* _TRY IT_: The listing is to be returned word for word, without its images.

Segment Start: DATA BELOW

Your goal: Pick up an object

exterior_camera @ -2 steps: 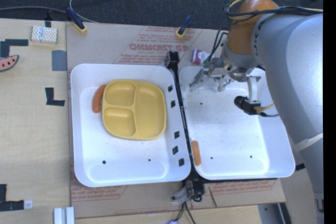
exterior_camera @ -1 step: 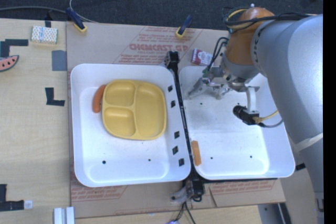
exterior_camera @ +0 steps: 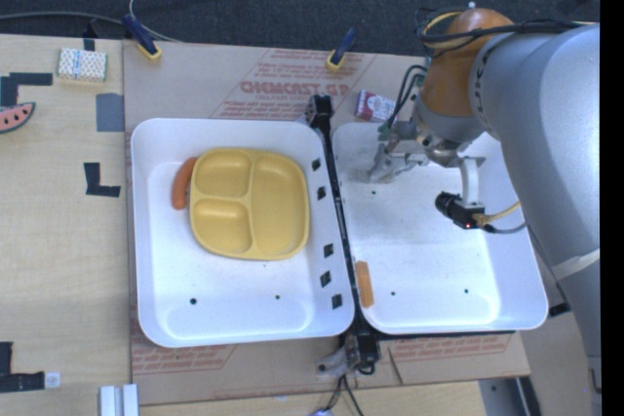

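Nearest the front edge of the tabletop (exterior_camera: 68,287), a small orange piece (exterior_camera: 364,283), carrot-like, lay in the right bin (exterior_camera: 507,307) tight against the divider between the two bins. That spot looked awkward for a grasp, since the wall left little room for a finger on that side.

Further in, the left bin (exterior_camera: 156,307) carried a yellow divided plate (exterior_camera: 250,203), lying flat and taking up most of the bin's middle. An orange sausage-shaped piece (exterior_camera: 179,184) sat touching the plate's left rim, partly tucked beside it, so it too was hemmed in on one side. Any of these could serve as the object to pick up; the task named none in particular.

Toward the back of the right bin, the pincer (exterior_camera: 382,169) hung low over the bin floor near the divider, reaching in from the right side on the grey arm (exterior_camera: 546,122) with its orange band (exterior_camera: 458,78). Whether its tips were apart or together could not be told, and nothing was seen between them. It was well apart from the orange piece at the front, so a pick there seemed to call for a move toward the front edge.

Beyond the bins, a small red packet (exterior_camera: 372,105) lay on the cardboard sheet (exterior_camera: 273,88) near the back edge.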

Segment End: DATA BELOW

* _WRITTEN RESPONSE_:
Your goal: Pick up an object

exterior_camera @ -2 steps: 
exterior_camera @ -1 step: 
exterior_camera @ +0 steps: 

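Nearest the front edge of the tabletop (exterior_camera: 68,287), a small orange piece (exterior_camera: 364,283), carrot-like, lay in the right bin (exterior_camera: 507,307) tight against the divider between the two bins. That spot looked awkward for a grasp, since the wall left little room for a finger on that side.

Further in, the left bin (exterior_camera: 156,307) carried a yellow divided plate (exterior_camera: 250,203), lying flat and taking up most of the bin's middle. An orange sausage-shaped piece (exterior_camera: 179,184) sat touching the plate's left rim, partly tucked beside it, so it too was hemmed in on one side. Any of these could serve as the object to pick up; the task named none in particular.

Toward the back of the right bin, the pincer (exterior_camera: 382,169) hung low over the bin floor near the divider, reaching in from the right side on the grey arm (exterior_camera: 546,122) with its orange band (exterior_camera: 458,78). Whether its tips were apart or together could not be told, and nothing was seen between them. It was well apart from the orange piece at the front, so a pick there seemed to call for a move toward the front edge.

Beyond the bins, a small red packet (exterior_camera: 372,105) lay on the cardboard sheet (exterior_camera: 273,88) near the back edge.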

The output is complete as shown.